- _REQUIRED WORK_
Please give again, word for word, the lines that lie between the start of the listing below and the line with "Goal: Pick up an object", both included.

===============

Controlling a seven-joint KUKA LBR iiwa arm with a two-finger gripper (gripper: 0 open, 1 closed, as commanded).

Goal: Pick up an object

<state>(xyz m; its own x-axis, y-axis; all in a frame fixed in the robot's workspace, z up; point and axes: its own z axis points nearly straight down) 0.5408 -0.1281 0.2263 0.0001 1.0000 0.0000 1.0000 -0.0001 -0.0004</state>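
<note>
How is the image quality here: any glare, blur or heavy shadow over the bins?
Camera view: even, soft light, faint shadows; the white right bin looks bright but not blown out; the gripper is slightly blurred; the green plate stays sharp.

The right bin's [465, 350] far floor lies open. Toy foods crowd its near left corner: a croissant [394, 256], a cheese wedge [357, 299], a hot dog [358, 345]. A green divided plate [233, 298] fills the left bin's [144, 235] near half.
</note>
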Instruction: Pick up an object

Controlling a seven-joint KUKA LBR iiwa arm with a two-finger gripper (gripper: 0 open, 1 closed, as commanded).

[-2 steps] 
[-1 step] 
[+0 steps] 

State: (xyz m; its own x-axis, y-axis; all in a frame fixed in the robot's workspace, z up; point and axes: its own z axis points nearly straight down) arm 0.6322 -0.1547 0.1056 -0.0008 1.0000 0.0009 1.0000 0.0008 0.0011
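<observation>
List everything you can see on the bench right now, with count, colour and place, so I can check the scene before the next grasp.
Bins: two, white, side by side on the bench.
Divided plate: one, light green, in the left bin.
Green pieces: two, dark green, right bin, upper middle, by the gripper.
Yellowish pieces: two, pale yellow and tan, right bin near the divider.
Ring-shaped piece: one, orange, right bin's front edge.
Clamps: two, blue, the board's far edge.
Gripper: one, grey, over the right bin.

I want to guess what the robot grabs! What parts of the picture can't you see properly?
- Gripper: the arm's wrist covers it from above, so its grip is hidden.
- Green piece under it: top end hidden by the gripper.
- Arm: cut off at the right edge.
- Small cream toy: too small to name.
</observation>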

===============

- _EXERCISE ANSWER_
Controlling a seven-joint KUKA LBR iiwa arm with a two-finger gripper (gripper: 0 open, 1 closed, as commanded).

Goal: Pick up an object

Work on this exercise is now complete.